Question 2.161: A box of volume 2V is divided into halves by a thin partitio...
A box of volume 2V is divided into halves by a thin partition. The left side contains a perfect gas at pressure p_{0} and the right side is initially vacuum. A small hole of area A is punched in the partition. What is the pressure p_{1} in the left hand side as a function of time? Assume the temperature is constant on both sides. Express your answer in terms of the average velocity v.
Because the hole is small, we can assume the gases of the two sides are at thermal equilibrium at any moment. If the number of particles of the left side per unit volume at t = 0 is n_{0}, the numbers of particles of the left and right sides per unit volume at the time t are n_{1}(t) \text { and } n_{0}-n_{1}(t) respectively. We have
V \frac{d n_{1}(t)}{d t}=-\frac{A}{4} n_{1} v+\frac{A}{4}\left(n_{0}-n_{1}\right) v.
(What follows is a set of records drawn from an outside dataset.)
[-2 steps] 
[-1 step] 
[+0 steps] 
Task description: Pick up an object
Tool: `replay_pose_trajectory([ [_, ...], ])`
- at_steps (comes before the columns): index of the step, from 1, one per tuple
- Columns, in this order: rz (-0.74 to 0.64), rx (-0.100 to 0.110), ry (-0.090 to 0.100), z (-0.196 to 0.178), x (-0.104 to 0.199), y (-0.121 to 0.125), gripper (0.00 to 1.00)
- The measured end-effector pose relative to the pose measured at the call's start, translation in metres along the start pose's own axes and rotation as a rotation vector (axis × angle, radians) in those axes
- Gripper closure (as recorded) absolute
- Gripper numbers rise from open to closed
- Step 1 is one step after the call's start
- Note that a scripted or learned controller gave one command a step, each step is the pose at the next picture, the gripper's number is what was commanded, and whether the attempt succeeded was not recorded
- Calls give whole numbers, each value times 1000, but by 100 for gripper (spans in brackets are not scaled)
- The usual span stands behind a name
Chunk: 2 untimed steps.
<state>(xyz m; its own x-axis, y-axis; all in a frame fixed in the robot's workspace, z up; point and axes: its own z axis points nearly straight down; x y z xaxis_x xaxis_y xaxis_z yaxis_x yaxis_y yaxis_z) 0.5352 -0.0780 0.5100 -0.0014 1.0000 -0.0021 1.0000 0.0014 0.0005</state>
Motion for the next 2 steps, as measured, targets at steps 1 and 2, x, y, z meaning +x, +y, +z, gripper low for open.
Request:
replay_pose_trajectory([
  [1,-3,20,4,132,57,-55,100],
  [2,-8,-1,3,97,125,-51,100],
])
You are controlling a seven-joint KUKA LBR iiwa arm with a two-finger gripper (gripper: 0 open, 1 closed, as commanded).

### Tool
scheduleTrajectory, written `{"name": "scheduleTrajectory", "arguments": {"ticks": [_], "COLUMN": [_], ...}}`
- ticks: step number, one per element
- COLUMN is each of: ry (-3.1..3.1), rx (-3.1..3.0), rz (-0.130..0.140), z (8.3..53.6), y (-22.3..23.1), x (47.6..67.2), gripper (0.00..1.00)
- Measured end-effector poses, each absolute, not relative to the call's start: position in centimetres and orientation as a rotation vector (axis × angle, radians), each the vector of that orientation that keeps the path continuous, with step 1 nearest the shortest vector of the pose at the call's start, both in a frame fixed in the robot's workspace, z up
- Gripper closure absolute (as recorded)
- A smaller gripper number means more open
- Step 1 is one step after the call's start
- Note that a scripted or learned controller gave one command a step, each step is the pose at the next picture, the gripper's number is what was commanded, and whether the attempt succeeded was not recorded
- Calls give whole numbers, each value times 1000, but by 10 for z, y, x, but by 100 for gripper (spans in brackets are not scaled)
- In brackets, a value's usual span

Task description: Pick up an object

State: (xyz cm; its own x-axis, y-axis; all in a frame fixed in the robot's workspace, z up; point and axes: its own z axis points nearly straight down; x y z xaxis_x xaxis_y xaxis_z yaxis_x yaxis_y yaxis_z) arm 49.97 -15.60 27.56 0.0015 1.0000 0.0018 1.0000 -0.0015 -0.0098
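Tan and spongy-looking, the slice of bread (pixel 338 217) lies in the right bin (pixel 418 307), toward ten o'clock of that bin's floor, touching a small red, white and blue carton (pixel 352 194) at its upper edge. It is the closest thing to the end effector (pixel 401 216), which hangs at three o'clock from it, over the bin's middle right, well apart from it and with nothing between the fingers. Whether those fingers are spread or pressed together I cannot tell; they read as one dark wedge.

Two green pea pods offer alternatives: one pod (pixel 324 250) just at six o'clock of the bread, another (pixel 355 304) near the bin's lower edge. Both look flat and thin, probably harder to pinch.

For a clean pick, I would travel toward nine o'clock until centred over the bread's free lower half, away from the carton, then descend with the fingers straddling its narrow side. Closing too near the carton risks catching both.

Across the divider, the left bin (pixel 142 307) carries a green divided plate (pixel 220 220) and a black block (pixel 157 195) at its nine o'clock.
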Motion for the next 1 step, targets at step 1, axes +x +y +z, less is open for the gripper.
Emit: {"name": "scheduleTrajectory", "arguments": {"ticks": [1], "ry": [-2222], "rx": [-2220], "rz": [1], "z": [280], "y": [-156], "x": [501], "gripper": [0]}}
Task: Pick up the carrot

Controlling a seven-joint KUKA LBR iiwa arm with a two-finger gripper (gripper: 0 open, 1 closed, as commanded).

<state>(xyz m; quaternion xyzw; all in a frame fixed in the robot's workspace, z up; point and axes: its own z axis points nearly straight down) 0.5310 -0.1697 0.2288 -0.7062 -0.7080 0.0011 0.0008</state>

where v=\sqrt{\frac{8 k T}{\pi m}} is the average velocity of the particles. The first term is the rate of decrease of particles of the left side due to the particles moving to the right side, the second term is the rate of increase of particles of the left side due to the particles moving to the left side. The equation is simplified to
\frac{d n_{1}(t)}{d t}+\frac{A}{2 V} n_{1} v=\frac{A}{4 V} n_{0} v.
\text { With the initial condition } n_{1}(0)=n_{0} \text {, we have }n_{1}(t)=\frac{n_{0}}{2}\left(1+e^{\frac{-A v t}{2 V}}\right).
and
p_{1}(t)=\frac{p_{0}}{2}\left(1+e^{-\frac{A v t}{2 v}}\right).